2) The area of the polygon is equal to the area of the circumscribed circle minus the arc segments (which have fixed area).
3) The sum of the exterior perimeters of the arc segments is equal to the circumference of the circle.
4) As the vertices are moved, the area changes but the exterior perimeter of the figure does not.
5) Using the result that a circle encompasses the greatest area for a given perimeter, greater than any arbitrary curve with the same perimeter, the configuration of the polygon with attached segments that creates the original circumscribed circle contains the greatest area.

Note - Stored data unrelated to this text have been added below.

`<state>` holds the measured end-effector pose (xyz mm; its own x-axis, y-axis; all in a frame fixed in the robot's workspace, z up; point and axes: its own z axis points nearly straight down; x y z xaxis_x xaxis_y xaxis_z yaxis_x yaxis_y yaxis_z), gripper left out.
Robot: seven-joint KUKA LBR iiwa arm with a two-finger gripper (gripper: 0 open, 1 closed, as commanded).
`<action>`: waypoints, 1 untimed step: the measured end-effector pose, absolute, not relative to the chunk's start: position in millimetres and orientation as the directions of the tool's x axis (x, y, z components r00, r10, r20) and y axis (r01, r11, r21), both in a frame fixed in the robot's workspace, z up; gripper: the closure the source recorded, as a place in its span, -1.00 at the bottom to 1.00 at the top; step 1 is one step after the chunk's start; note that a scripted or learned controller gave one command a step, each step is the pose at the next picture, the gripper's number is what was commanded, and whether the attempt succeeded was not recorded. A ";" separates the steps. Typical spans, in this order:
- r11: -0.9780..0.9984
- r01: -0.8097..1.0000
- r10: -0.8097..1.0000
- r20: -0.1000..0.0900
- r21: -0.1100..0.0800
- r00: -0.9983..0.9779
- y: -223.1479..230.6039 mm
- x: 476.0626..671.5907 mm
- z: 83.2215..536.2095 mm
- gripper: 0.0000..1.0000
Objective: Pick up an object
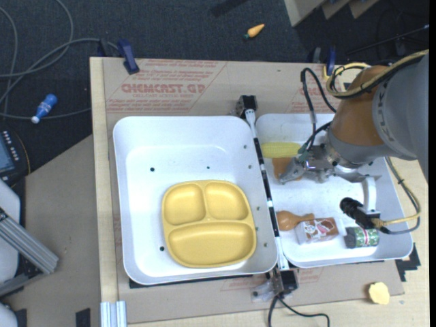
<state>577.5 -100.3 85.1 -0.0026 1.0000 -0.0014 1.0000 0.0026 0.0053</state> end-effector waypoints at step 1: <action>0.002 1.000 1.000 -0.001 0.005 -0.002 -100.2 615.1 85.0 -1.00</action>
<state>615.1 -100.2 85.0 -0.0022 1.0000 -0.0015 1.0000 0.0022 0.0049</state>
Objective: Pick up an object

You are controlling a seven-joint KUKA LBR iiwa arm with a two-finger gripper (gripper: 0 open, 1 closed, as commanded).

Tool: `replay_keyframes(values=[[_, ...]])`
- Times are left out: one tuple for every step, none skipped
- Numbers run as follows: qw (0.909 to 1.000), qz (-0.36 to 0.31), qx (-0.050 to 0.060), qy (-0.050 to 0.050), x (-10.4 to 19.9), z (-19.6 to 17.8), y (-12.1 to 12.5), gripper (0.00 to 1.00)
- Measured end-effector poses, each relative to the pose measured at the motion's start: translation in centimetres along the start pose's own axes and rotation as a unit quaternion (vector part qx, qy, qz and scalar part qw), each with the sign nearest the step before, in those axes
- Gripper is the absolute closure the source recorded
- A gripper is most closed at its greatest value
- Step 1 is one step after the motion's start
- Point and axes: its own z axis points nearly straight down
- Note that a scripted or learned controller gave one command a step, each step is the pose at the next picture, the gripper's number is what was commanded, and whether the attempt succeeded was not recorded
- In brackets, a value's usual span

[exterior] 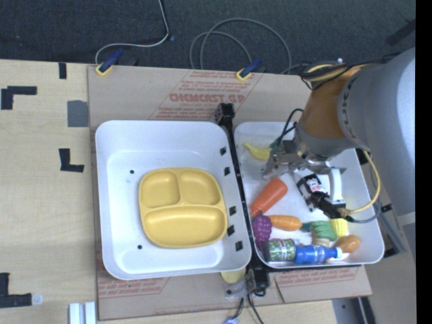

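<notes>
Carrot: large orange one, right bin, near its left wall; long axis runs from seven to one o'clock. Lies at seven o'clock from the gripper, just beside it, apart. Banana at nine o'clock of the gripper. Gripper: nothing seen between its fingers; how far they spread, I cannot tell.

A pale wooden bench with black tape marks spreads toward nine o'clock; dark carpet lies at twelve, crossed by looping grey cable.
</notes>
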Motion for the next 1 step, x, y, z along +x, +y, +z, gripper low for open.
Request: replay_keyframes(values=[[1.0, 0.0, 0.0, 0.0, 0.0, 0.08, -0.03, 0.0]])
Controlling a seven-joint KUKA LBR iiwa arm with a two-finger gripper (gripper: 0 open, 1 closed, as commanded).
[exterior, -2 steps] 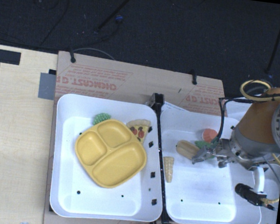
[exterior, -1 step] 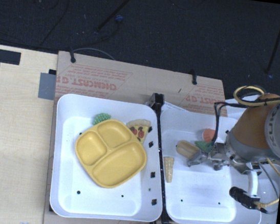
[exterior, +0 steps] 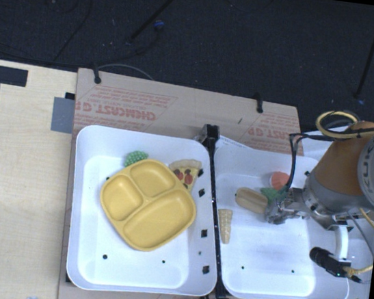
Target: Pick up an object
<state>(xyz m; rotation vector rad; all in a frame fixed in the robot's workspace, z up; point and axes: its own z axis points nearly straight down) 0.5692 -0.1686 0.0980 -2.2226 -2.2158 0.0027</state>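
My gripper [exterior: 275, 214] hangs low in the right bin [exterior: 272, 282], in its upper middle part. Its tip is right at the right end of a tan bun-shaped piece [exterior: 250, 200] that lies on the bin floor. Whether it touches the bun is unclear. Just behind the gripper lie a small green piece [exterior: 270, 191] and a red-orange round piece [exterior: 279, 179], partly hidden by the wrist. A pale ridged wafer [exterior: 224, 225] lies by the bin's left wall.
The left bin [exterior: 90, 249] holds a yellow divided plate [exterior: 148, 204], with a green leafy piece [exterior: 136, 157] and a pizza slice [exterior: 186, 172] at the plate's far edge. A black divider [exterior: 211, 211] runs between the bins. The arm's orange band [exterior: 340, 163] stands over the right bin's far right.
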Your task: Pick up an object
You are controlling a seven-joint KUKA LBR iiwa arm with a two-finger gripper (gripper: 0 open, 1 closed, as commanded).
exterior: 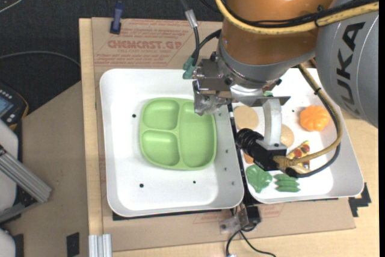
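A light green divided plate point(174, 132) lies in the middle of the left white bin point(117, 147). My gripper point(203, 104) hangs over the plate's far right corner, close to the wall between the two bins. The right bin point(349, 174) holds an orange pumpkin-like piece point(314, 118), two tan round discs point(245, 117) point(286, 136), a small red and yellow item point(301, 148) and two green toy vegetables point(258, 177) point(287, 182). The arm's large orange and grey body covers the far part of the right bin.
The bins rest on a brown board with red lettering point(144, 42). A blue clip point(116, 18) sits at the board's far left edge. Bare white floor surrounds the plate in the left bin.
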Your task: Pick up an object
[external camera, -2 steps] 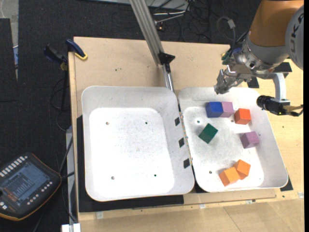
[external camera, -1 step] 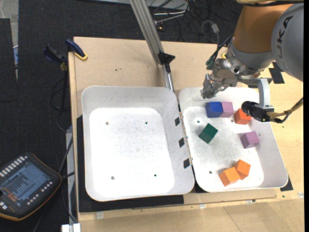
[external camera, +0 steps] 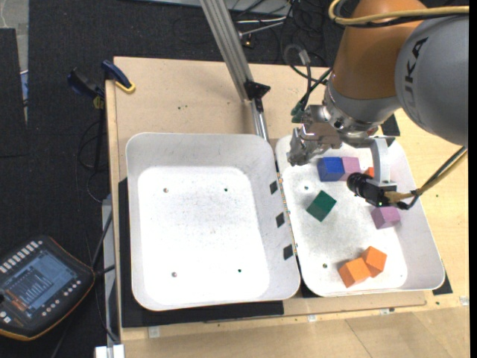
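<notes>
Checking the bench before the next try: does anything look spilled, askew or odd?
Nothing stands out. The blue cube, green cube, purple block and two orange blocks lie loose in the right bin, none spilled outside it.

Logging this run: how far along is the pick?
Done: the gripper is over the right bin, near the blue block. In hand: nothing that I can see. Left: grasping and lifting; the green block and the orange blocks lie untouched.

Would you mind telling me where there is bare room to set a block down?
The left bin offers bare floor. In the right bin, a patch lies between the green block and orange blocks; its far end is crowded around the hand.
</notes>
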### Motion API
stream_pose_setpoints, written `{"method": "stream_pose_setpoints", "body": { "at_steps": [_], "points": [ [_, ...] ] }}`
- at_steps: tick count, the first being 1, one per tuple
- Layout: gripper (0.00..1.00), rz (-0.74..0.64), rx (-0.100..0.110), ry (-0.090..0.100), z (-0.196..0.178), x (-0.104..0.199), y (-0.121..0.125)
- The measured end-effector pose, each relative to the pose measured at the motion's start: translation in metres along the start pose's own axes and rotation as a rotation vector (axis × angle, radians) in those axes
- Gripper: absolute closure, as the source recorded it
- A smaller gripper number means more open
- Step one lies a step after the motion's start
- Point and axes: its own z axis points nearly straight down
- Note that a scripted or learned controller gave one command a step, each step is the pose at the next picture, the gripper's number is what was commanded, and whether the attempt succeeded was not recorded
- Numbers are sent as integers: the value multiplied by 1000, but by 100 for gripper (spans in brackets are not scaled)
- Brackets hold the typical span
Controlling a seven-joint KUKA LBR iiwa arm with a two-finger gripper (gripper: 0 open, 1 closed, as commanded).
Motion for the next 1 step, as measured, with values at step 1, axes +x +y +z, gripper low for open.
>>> {"method": "stream_pose_setpoints", "body": {
  "at_steps": [1],
  "points": [
    [100, 1, 1, -1, 23, 44, -11]
  ]
}}
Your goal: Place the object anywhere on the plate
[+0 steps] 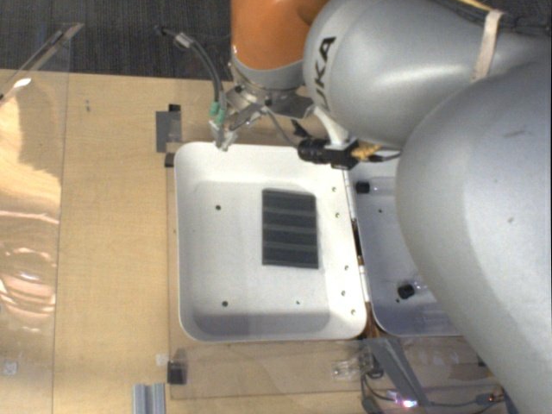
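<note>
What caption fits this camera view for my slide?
KUKA arm reaches over the left white bin, gripper at its far-left corner; dark ridged plate lies inside.

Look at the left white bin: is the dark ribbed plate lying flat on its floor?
Yes. The dark ribbed plate lies flat near the middle of the left white bin, with bare white floor showing on every side of it.

Robot arm [431, 145]: smooth, rounded grey housings bearing black "KUKA" lettering [323, 72]. An orange band [272, 15] sits above the wrist. A black cable [198, 54] loops beside the metallic wrist flange [259, 102]; a black connector [323, 151] has brass-coloured fittings.
</note>
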Motion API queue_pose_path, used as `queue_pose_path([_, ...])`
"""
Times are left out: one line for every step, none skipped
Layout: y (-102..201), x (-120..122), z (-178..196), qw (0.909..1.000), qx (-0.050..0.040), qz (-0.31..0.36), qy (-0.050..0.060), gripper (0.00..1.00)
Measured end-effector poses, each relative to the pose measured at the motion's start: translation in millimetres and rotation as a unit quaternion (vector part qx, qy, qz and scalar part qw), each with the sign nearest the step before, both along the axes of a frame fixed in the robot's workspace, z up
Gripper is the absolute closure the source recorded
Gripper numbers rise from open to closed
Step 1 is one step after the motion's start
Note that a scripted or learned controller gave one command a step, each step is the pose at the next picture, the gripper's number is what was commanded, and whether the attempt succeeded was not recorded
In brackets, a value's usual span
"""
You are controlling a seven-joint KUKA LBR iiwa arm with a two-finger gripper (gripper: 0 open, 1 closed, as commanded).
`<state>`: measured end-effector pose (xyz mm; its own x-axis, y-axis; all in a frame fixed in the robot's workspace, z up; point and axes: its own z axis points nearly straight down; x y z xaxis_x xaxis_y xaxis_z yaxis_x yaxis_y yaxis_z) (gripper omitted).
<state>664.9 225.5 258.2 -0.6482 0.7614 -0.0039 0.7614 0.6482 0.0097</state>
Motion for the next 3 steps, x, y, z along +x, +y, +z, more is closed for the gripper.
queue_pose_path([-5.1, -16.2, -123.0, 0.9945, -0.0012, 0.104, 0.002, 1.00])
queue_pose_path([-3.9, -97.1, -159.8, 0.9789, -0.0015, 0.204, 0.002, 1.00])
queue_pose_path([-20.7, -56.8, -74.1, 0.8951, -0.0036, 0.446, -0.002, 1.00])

This proves the result for a cyclic polygon. However, it does not apply to non-cyclic polygons and it is not always possible to make a cyclic polygon out of a non-cyclic one. So the proof is still elusive.
21 Mar 07
6 edits
Originally posted by PBE6We need to show that given some set of edge lengths {L(i) | i=0, ... , n-1} you can always construct at least one polygon which is cyclic. This is definitely true for triangles (all triangles are cyclic). It might be possible on that basis to construct an iterative proof like the one you mentionned earlier.
Hmmm, maybe you're right...I was thinking about a square with one of the corners pulled very far out, but if you are allowed to re-arrange the order of the sides then it seems possible. Anyone got a proof that it is?
Edit: just thought of this: Take n vertices and n-1 edges, put them onto the circumference of a circle and scale the circle up or down, keeping all the edge lengths fixed so that the vertices move relative to their angular position on the circle, until you can fit in the last edge. This shows that for a set of edge lengths it is always possible to find a cyclic polygon and is the last bit we need to complete the proof, unless there's another loophole.
21 Mar 07
Originally posted by luskinI just don't see how your posts add anything to this thread. I'm not trying to prove it, I'm just saying.
Yes I know. I'm not trying to prove it. My point was that XanthosNZ(who posed this question in the first place remember) seems to imply that, without the 0.5metre reduction factor, the proof would be trivial. I don't see how that makes any difference to the 'regular polygon conjecture'.
21 Mar 07
Originally posted by PBE6conjecture: Any arbitrary set of n sides, which can form an n-gon, can also form a cyclic n-gon and the circle will be identical regardless of the order in which the sides are arranged.
Hmmm, maybe you're right...I was thinking about a square with one of the corners pulled very far out, but if you are allowed to re-arrange the order of the sides then it seems possible. Anyone got a proof that it is?
21 Mar 07
Originally posted by leisurelyslothJust checked Wikipedia under "cyclic polygons"...apparently any triangle, quadrilateral or simple regular polygon is cyclic, but it's mute on polygons with 5 sides or more (I'm assuming this is because it's not always true for them, but I have no proof).
conjecture: Any arbitrary set of n sides, which can form an n-gon, can also form a cyclic n-gon and the circle will be identical regardless of the order in which the sides are arranged.